The outcomes to date verify the success of financial and financial reforms, which will continue to boost thorough financial growth and establish public finance management, focusing on enhancing the quality of services offered to residents, residents, and visitors.

We will continue preserving the Kingdom's monetary position and attaining fiscal sustainability by maintaining sustainable levels of public debt and substantial government reserves.

The Kingdom will continue expanding strategic costs, supporting economic diversity, and allowing the private sector.

JAMES SWANSTON, EMERGING MARKETS ECONOMIC EXPERT AT CAPITAL ECONOMICS:

The approved 2025 Budget didn't spring a lot of surprises offered the Pre-Budget Declaration delivered a month ago, but it verified that authorities' turn to fiscal combination is here.

Government spending will be cut by 4.5% in 2025, compared to actual spending in 2024. The breakdown showed that present expenses are being cut by 4%, with the biggest cuts coming to items and services and other expenses, however there is also an extra 7% cut to capital investment.

The latter we thought would happen provided the remarks from officials before on scaling back expectations of gigaprojects and the previous kind in 2014-16 of the Kingdom paring back capital expenditure costs during durations of lower oil rates.

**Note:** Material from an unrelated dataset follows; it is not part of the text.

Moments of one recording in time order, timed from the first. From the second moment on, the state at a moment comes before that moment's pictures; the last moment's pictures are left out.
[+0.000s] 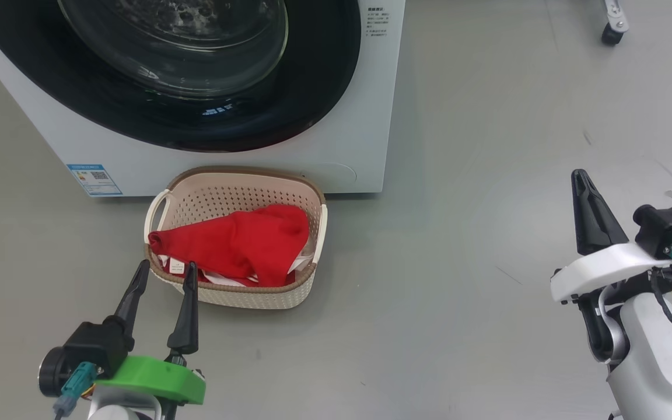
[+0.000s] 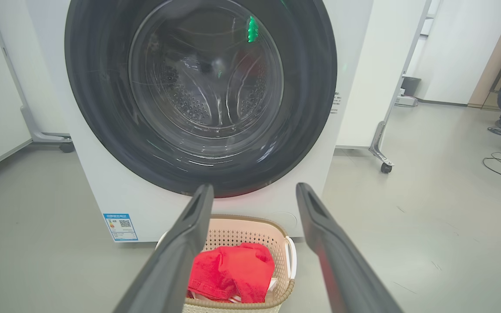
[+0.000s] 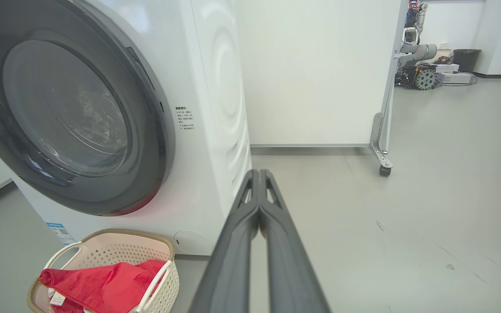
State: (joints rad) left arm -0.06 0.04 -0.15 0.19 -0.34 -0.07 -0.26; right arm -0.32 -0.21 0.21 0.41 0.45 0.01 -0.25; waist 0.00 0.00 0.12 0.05
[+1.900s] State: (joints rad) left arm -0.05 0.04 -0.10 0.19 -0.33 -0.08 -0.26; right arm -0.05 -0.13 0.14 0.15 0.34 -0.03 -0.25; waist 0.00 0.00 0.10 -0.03
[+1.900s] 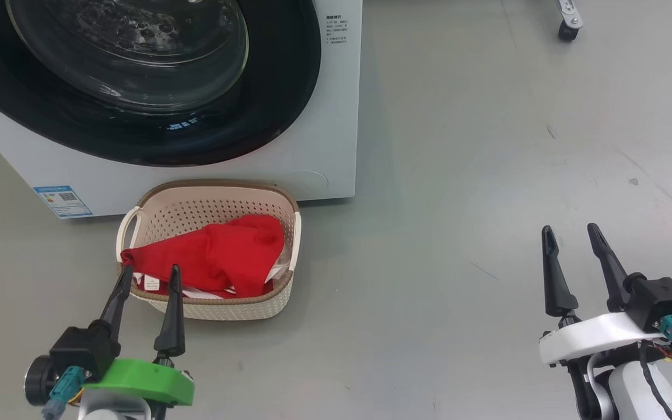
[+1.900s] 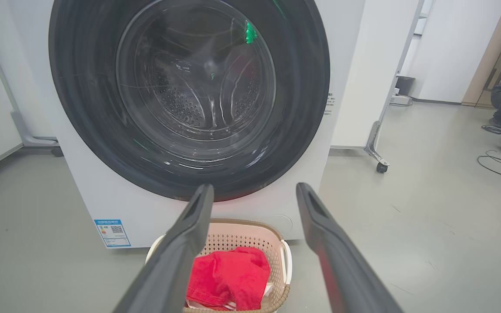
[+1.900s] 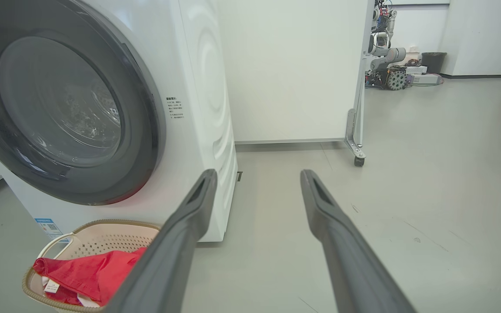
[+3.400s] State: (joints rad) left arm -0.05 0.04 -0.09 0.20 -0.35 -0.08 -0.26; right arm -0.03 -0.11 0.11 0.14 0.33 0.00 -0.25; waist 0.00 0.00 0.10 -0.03
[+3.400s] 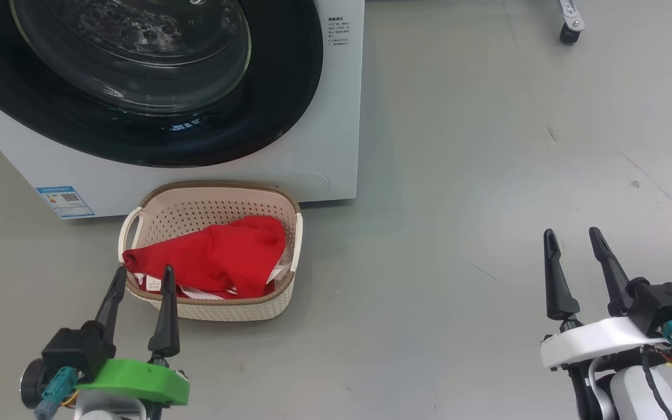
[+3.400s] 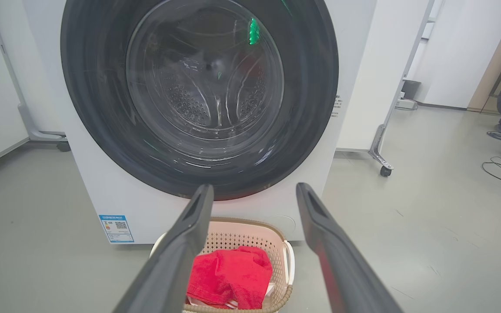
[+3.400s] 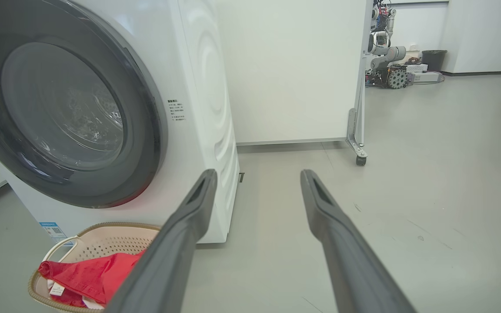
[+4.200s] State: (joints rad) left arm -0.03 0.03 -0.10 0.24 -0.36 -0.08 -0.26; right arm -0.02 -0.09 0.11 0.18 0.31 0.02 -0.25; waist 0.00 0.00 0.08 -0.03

MONICA MALIK, CHIEF ECONOMIST AT ABU DHABI COMMERCIAL BANK:

The budget plan points to federal government spending still providing significant support to the economy, with general expense will still stay high. This is despite a prepared contraction in federal government spending in 2025, which we do not view as a sharp retrenchment.

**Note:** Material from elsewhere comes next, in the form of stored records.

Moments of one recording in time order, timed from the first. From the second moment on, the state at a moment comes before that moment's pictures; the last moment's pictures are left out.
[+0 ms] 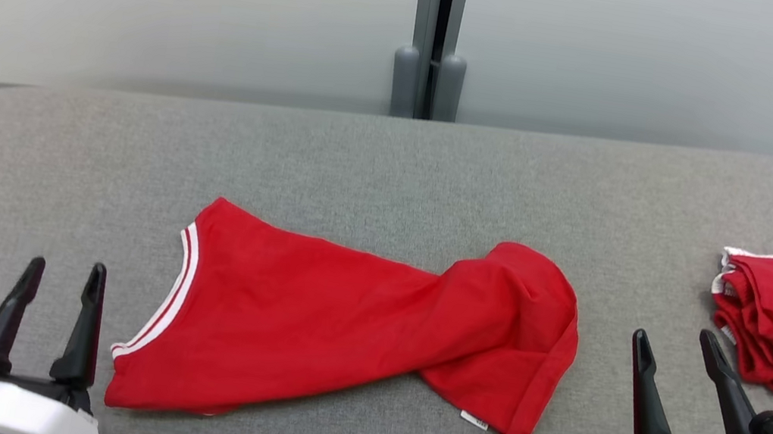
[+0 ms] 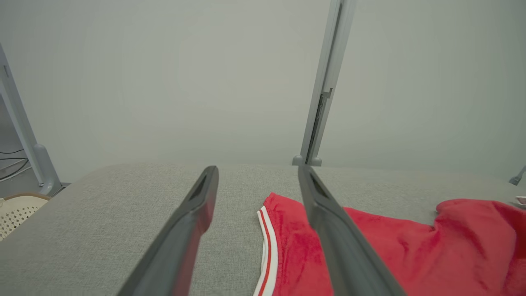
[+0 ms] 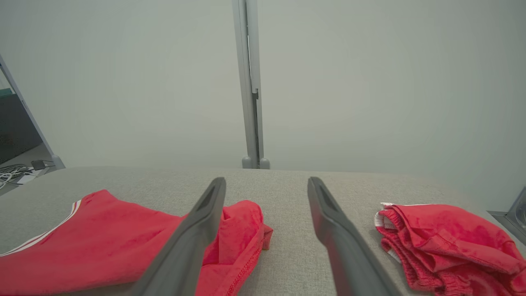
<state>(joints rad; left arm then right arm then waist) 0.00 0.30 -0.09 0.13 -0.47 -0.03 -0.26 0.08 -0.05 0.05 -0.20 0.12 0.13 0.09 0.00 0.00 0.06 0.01</state>
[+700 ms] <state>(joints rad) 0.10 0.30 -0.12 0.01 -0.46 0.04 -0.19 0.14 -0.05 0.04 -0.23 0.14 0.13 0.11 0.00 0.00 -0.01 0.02</state>
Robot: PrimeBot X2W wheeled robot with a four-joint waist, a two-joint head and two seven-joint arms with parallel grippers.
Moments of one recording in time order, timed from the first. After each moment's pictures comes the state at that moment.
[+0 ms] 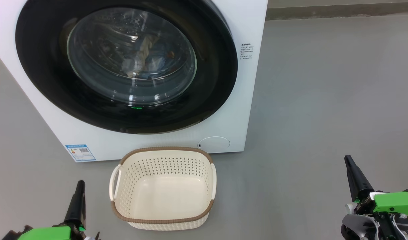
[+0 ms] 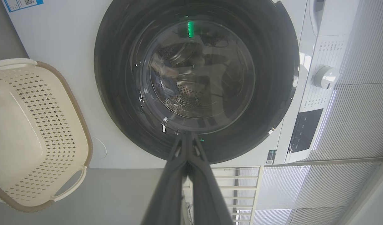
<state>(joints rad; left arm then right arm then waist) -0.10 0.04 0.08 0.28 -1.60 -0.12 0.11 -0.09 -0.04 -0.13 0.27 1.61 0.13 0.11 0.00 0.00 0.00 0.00</state>
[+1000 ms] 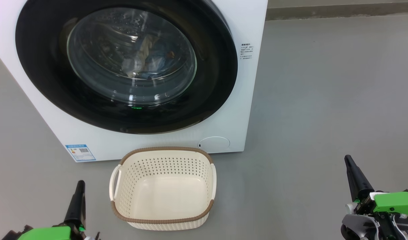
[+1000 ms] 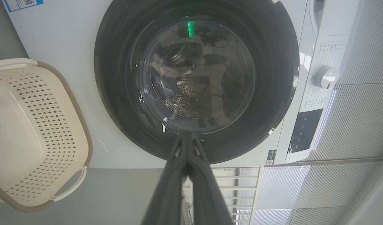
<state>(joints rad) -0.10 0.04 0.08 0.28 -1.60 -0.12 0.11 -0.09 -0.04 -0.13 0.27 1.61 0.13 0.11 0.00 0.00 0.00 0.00</state>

The focus staying on progressing with the transformation plan and the investment program, while recognizing a contained deficit. This stance should lead to a progressive build up in government financial obligation, consequently maintaining Saudi Arabia's strong basics.

JUSTIN ALEXANDER, DIRECTOR AT KHALIJ ECONOMICS:

From the numbers themselves there isn't much change in the story - the state stays comfortable with deficit financing, as well it might provided strong need for its debt and an upgrade back to double A status. Still, spending is being managed in some essential locations such as salaries.

If the budget assumes the current OPEC+ taper, comparable to a 7% boost in crude on average, then this decline in income indicates either substantially lower costs or a decrease in Aramco dividends - possible a combination of the 2.